Il termine di due anni (art. 69, 2° comma, d.lgs. 231/07) per la
conclusione del procedimento sanzionatorio (di cui al primo punto) decorre
dalla data di ricezione della contestazione notificata dagli organi
accertatori all'amministrazione procedente, periodo entro il quale deve essere
emessa l'ordinanza ingiunzione (è sufficiente la sua emissione e non la
successiva notifica); l'organo accertatore deve avvalersi di pec per fornire
data certa di trasmissione. Non precisata dalla legge, invece, quale possa
considerarsi il termine a disposizione degli operanti per l'invio del PVC (dagli
stessi notificato regolarmente al contravventore), al Ministero procedente.

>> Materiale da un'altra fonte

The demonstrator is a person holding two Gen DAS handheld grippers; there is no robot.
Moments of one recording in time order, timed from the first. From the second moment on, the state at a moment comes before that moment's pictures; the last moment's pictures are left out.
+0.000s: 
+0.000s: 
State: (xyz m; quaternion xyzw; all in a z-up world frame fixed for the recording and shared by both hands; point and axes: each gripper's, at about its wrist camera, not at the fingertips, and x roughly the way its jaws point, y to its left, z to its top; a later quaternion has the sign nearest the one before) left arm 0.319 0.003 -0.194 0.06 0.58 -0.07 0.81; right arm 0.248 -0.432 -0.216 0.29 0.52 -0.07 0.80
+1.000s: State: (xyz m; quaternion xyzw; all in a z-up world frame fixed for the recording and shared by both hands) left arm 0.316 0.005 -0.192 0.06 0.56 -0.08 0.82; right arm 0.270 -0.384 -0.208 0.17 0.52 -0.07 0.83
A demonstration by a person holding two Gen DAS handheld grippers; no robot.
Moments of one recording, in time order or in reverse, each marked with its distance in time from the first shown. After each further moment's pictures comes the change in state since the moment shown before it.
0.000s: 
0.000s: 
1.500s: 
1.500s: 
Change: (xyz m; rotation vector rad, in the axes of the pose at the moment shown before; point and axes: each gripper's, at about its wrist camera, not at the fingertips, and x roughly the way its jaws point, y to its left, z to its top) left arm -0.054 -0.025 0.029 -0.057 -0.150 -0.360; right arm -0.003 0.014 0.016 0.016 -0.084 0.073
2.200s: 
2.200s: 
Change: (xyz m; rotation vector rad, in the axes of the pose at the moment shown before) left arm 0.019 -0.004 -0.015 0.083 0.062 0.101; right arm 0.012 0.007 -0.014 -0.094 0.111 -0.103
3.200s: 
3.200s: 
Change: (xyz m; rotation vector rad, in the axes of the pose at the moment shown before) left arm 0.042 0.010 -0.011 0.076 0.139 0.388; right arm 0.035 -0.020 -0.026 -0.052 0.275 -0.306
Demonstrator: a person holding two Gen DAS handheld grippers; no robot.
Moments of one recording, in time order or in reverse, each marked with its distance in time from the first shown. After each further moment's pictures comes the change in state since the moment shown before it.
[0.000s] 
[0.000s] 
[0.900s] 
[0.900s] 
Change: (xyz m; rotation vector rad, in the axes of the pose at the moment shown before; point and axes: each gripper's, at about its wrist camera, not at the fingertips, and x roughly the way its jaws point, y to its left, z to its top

In ogni caso, qualora il presunto responsabile inoltri al Ministero
una formale richiesta di essere audito nel corso del procedimento, il summenzionato
termine è prorogato di ulteriori sei mesi, anche se, successivamente,
l'interessato comunichi di voler rinunciare alla richiesta formulata in
precedenza. Per tale ultima motivazione, il Giudice constatava che il Ministero
aveva agito nei termini.
Neppure il richiamo ai termini previsti dalla legge 241/90 poteva trovare
applicazione, in quanto tale normativa non è applicabile alla materia in
questione; la norma citata, infatti, prevede che il procedimento amministrativo
si concluda nel termine di trenta giorni, ovvero novanta giorni secondo la
nuova formulazione, ma è incompatibile con i procedimenti regolamentati ai
sensi della L. 689/1981, che costituisce un sistema di norme organico e
compiuto, "delineante un procedimento di carattere contenzioso scandito in
fasi ed i cui tempi sono regolati in modo da non consentire il rispetto di un
termine così breve".
È stata invece accolta dal Tribunale l'eccezione di prescrizione quinquennale
prevista dall'art.28 della L. 689/1981, con l'importante
precisazione che tale termine “non ha tuttavia natura procedimentale, ma
sostanziale, poichè il suo inutile decorso comporta l’estinzione del diritto
alla riscossione”. L’art. 28 della L.689/81 dispone che: “Il diritto a
riscuotere le somme dovute per le violazioni indicate dalla presente legge si
prescrive nel termine di cinque anni dal giorno in cui è stata commessa la
violazione. L'interruzione della prescrizione è regolata dalle norme del codice
civile”.
Rilevato che i
fatti ai quali era stata imputata presunta violazione dell'obbligo di
segnalazione di operazione sospetta erano risalenti a oltre cinque anni
dell'avvenuta contestazione, il Tribunale ha pertanto annullato il decreto
sanzionatorio; le successive eccezioni rimanevano così "assorbite"
dalla prescrizione, e le spese legali venivano compensate.